Task to complete: Send every record back word for word.

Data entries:
---
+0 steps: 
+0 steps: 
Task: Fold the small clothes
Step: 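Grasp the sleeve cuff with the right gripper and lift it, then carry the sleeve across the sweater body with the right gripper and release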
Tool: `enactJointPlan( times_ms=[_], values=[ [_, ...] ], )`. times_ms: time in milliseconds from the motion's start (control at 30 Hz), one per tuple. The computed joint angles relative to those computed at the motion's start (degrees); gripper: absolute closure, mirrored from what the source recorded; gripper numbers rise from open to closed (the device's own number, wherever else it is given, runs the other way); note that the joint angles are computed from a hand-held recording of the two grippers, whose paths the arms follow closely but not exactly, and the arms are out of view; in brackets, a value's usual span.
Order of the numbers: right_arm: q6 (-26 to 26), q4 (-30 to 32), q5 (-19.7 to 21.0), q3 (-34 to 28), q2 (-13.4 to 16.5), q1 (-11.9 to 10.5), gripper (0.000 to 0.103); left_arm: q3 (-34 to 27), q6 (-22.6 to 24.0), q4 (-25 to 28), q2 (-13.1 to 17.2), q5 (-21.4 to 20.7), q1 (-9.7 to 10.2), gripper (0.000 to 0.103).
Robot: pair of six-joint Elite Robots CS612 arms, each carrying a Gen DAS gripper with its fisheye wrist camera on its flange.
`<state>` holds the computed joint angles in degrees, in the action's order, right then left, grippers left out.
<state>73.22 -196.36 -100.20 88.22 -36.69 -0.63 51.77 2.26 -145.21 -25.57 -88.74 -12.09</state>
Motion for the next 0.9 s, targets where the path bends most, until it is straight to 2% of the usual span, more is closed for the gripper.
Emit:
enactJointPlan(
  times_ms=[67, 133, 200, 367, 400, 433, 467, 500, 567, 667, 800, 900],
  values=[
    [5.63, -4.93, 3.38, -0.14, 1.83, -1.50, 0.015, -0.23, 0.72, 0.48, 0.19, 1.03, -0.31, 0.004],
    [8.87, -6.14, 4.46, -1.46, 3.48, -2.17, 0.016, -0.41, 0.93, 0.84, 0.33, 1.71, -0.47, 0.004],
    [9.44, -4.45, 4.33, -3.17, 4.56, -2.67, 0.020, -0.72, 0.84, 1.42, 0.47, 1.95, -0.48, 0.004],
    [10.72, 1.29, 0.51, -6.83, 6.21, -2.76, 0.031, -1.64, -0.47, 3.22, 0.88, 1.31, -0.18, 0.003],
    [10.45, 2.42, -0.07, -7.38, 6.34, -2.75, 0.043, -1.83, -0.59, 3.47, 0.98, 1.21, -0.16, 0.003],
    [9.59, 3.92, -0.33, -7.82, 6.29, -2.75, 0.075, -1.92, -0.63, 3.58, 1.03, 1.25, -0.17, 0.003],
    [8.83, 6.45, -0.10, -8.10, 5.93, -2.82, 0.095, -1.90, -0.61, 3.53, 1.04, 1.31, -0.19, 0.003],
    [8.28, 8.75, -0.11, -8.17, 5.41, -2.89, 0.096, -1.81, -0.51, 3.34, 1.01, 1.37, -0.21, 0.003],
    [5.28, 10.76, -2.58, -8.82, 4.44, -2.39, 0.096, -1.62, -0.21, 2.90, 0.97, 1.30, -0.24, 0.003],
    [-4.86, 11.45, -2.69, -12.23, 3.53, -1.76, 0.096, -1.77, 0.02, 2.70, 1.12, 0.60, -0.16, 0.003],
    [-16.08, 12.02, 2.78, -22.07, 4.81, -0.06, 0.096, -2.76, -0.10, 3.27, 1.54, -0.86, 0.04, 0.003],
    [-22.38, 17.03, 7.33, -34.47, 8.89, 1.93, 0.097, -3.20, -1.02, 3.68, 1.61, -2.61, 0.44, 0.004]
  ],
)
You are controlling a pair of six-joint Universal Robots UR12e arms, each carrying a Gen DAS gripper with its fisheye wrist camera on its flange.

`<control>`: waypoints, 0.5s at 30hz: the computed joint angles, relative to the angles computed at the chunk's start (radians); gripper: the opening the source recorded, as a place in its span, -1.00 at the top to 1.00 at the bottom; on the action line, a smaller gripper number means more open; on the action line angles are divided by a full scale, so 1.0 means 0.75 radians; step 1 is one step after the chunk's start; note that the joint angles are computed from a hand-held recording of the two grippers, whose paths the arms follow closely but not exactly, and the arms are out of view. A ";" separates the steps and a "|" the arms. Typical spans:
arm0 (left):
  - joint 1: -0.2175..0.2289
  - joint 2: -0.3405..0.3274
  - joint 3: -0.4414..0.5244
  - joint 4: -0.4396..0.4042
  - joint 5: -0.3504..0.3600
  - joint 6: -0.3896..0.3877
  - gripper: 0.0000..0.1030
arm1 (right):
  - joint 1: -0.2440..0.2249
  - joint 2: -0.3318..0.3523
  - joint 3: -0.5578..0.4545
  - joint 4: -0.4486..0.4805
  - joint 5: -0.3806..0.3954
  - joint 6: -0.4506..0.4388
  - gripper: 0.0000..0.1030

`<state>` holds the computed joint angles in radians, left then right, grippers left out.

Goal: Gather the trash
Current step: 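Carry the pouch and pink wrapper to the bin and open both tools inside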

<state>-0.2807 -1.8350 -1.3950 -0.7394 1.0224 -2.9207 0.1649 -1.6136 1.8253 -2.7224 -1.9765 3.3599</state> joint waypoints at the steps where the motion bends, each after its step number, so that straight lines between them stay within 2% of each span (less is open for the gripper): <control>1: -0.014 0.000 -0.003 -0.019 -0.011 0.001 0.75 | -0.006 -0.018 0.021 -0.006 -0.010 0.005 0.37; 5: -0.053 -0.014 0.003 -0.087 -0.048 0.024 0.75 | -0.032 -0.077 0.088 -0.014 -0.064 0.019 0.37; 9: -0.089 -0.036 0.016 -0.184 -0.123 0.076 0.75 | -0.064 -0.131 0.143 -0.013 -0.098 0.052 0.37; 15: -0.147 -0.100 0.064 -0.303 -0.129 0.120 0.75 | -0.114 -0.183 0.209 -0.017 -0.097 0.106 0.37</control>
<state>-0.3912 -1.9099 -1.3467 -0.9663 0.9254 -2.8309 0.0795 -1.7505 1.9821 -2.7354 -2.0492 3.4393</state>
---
Response for this exercise:
+0 steps: 
+0 steps: 
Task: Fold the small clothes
Step: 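Grasp the sleeve cuff with the right gripper and lift it, then carry the sleeve across the sweater body with the right gripper and release
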Tool: `enactJointPlan( times_ms=[_], values=[ [_, ...] ], )`. times_ms: time in milliseconds from the motion's start (control at 30 Hz), one per tuple. The computed joint angles relative to those computed at the motion's start (degrees); gripper: absolute closure, mirrored from what the source recorded; gripper numbers rise from open to closed (the device's own number, wherever else it is given, runs the other way); note that the joint angles are computed from a hand-held recording of the two grippers, whose paths the arms follow closely but not exactly, and the arms are out of view; in brackets, a value's usual span.
Order of the numbers: right_arm: q6 (-26 to 26), q4 (-30 to 32), q5 (-19.7 to 21.0), q3 (-34 to 28), q2 (-13.4 to 16.5), q1 (-11.9 to 10.5), gripper (0.000 to 0.103); left_arm: q3 (-34 to 27), q6 (-22.6 to 24.0), q4 (-25 to 28), q2 (-13.1 to 17.2), q5 (-21.4 to 20.7), q1 (-9.7 to 10.2), gripper (0.000 to 0.103).
Robot: pair of six-joint Elite Robots CS612 arms, each carrying a Gen DAS gripper with its fisheye wrist camera on its flange.
`<state>` holds the computed joint angles in degrees, in the action's order, right then left, grippers left out.
<state>73.22 -196.36 -100.20 88.22 -36.69 -0.63 51.77 2.26 -145.21 -25.57 -88.74 -12.09</state>
Motion for the next 0.9 s, targets where the path bends most, until it is straight to 2% of the usual span, more is closed for the gripper.
Emit:
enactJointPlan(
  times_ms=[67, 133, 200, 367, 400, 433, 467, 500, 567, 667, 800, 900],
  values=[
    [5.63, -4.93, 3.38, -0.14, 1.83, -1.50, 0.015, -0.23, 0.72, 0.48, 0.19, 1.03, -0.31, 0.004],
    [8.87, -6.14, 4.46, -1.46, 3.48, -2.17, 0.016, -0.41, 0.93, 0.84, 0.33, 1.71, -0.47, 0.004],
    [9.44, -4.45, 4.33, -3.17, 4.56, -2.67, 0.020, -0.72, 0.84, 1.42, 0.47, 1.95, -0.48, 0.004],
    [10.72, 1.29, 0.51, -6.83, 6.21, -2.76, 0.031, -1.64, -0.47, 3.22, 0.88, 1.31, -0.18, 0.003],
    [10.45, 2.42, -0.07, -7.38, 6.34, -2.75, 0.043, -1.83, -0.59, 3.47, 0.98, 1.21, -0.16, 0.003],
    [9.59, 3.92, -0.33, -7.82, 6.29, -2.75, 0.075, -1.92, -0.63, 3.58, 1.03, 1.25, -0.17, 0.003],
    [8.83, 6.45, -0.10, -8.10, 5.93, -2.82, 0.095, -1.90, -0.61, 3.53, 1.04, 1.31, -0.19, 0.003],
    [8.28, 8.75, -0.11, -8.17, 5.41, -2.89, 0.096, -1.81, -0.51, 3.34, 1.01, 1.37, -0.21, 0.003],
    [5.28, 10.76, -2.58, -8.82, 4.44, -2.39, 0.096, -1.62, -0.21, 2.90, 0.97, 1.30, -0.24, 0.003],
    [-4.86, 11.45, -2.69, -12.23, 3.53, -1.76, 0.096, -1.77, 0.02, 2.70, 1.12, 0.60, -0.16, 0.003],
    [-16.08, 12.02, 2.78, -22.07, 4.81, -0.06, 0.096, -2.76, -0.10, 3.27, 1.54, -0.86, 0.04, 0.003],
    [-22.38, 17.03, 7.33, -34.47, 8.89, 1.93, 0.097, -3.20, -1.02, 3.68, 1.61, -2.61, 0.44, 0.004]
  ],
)
You are controlling a pair of six-joint Universal Robots UR12e arms, each carrying a Gen DAS gripper with its fisheye wrist camera on its flange.

`<control>`: waypoints, 0.5s at 30hz: the computed joint angles, relative to the angles computed at the chunk's start (radians); gripper: the opening the source recorded, as a place in its span, -1.00 at the top to 1.00 at the bottom; on the action line, a smaller gripper number means more open; on the action line angles are divided by a full scale, so 1.0 means 0.75 radians; step 1 is one step after the chunk's start; note that the joint angles are computed from a hand-held recording of the two grippers, whose paths the arms follow closely but not exactly, and the arms are out of view. A ";" separates the steps and a "|" the arms. Typical spans:
arm0 (left):
  - joint 1: -0.2175..0.2289
  - joint 2: -0.3405..0.3274
  - joint 3: -0.4414..0.5244
  - joint 4: -0.4396..0.4042
  - joint 5: -0.3504..0.3600
  - joint 6: -0.3896..0.3877
  - gripper: 0.0000..0.1030
arm1 (right):
  - joint 1: -0.2440..0.2249
  - joint 2: -0.3318..0.3523
  - joint 3: -0.5578..0.4545
  - joint 4: -0.4486..0.4805
  - joint 5: -0.3806..0.3954
  - joint 6: -0.4506..0.4388
  - gripper: 0.0000..0.1030

`<state>` holds the computed joint angles in radians, left then right, grippers left out.

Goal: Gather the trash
Current step: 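Carry the pouch and pink wrapper to the bin and open both tools inside
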
<state>-0.2807 -1.8350 -1.3950 -0.7394 1.0224 -2.9207 0.1649 -1.6136 1.8253 -2.7224 -1.9765 3.3599</state> joint waypoints at the steps where the motion bends, each after its step number, so that straight lines between them stay within 2% of each span (less is open for the gripper): <control>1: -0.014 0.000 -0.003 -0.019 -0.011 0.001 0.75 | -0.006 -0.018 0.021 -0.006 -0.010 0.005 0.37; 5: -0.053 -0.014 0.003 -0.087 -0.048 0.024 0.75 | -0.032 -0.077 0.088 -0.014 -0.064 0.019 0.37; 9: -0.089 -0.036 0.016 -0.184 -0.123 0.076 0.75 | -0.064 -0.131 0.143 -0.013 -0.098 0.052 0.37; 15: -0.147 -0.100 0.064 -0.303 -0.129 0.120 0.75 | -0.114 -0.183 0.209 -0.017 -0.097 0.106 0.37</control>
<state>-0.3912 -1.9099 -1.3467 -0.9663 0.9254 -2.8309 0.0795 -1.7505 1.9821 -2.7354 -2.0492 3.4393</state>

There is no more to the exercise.